Base Rate Filings. On January 26, 2018, Electric Utility filed a rate request with the PUC to increase its annual base distribution revenues by $9.2. The increased revenues would fund ongoing system improvements and operations necessary to maintain safe and reliable electric service. Electric Utility requested that the new electric rates become effective March 27, 2018, although the PUC typically suspends the effective date for general base rate proceedings to allow for investigation and public hearings. This review process is expected to last up to nine months; however, the Company cannot predict the timing or the ultimate outcome of the rate case review process.

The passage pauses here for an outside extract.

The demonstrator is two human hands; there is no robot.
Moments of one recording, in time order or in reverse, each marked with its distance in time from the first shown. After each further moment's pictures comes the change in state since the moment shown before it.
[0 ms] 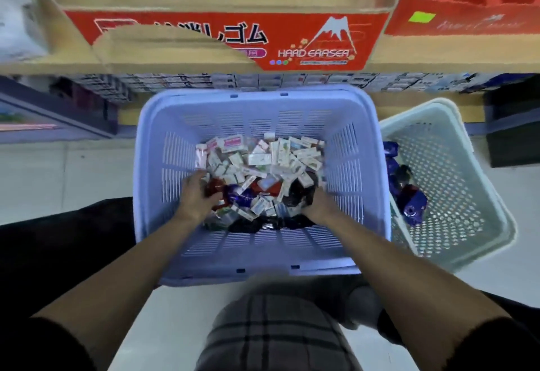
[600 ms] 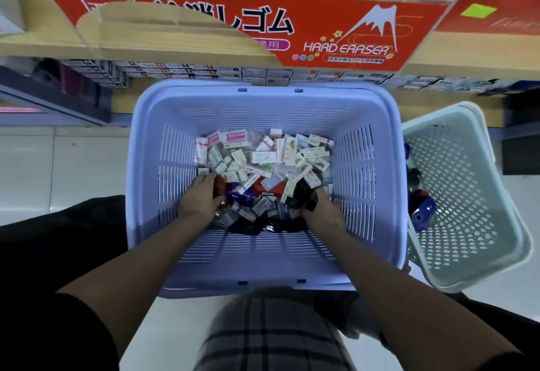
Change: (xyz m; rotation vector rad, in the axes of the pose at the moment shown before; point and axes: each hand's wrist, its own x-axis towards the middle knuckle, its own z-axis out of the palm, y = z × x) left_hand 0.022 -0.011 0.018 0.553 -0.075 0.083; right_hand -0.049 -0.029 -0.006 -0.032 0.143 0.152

On August 31, 2017, the PUC approved a previously filed Joint Petition for Approval of Settlement of all issues providing for an $11.3 annual base distribution rate increase for PNG. The increase became effective on October 20, 2017.

On October 14, 2016, the PUC approved a previously filed Joint Petition for Approval of Settlement of all issues providing for a $27.0 annual base distribution rate increase for UGI Gas. The increase became effective on October 19, 2016.

Distribution System Improvement Charge. State legislation permits gas and electric utilities in Pennsylvania to recover a distribution system improvement charge (“DSIC”) on eligible capital investments as an alternative ratemaking mechanism providing for a more-timely cost recovery of qualifying capital expenditures between base rate cases.

PNG and CPG received PUC approval on a DSIC tariff, initially set at zero, in 2014. PNG and CPG began charging a DSIC at a rate other than zero beginning on April 1, 2015 and April 1, 2016, respectively. In May 2017, the PUC issued a final Order to approve an increase of the maximum allowable DSIC to 7.5% of billed distribution revenues effective July 1, 2017, for PNG and CPG, pending reconsideration at each company’s Long-term Infrastructure Improvement Plan filing in 2018. PNG’s DSIC has been reset to zero as a result of its most recent rate case. The DSIC rate for PNG will resume upon exceeding the threshold amount of DSIC-eligible plant in service agreed upon in the settlement of its recent base rate case.

In November 2016, UGI Gas received PUC approval to establish a DSIC tariff mechanism, capped at 5% of distribution charges billed to customers, effective January 1, 2017. UGI Gas will be permitted to recover revenue under the mechanism for the amount of DSIC-eligible plant placed into service in excess of the threshold amount of DSIC-eligible plant agreed upon in the settlement of its recent base rate case.